A key result obtained by combining ARoFP and food insecurity rates, is that 22.3% of persons are food insecure (2.8%) or at risk of food poverty (18.7) or both (0.8%), with Calabria, Sardegna, Molise and Marche showing the worst scenario.

On summarizing our findings and estimates, it is reasonable to state that: 1. the ARoFP rate is not geographically dependent (no north–south divide) since it is calculated by integrating the different levels of cost of living in the various regions; 2. the FIH targets very vulnerable households – higher in southern Italy; 3. the decompositions of the Theil index between sub-groups highlighted, even if at an aggregate level, the existence of differences between consumption habits and dietary choices, above all for those foods such as vegetables, whose frequent consumption is strongly required by the Mediterranean diet (Benedetti et al., 2016, 2018); 4. the proposed indicators enabled us to capture different valuable insights into topics other than absolute and relative monetary poverty, thus suggesting the need to focus future and further analyses on an integrated dimension that considers both the food poor and the food security dimensions in developed countries, as foreseen by SDGs.

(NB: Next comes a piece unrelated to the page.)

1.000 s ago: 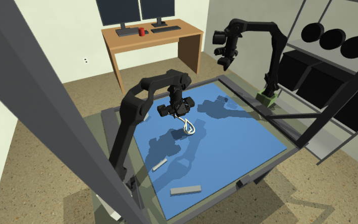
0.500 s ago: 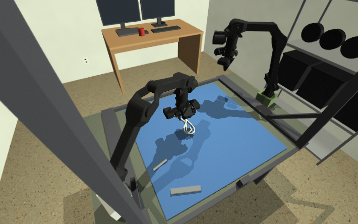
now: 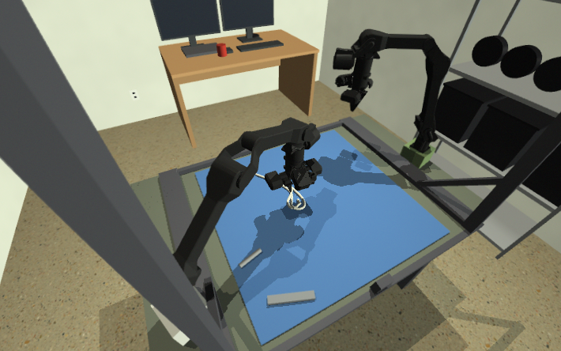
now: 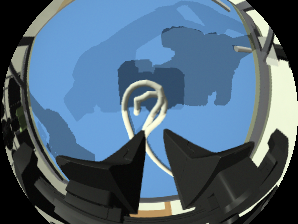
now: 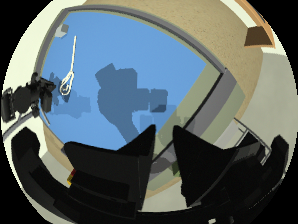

It is worth noting that the proposed measures are monetary based and are therefore sensitive to intra-country price levels also if the use of regional poverty lines mitigates these price level differences. However further research is required to possibly include spatial local price levels in the proposed measures.

Future research could also involve estimating the inequalities according to type of expenditure as well as extending the proposed analytical approach to other countries and territorial systems based on similar HBS structure and design. However, appropriate estimators and corrections should be adopted in order to consider the reduced sample size that this double distinction may reveal. This will enable us to obtain insights into peculiarities of food, diet quality and consumption at sub-national level.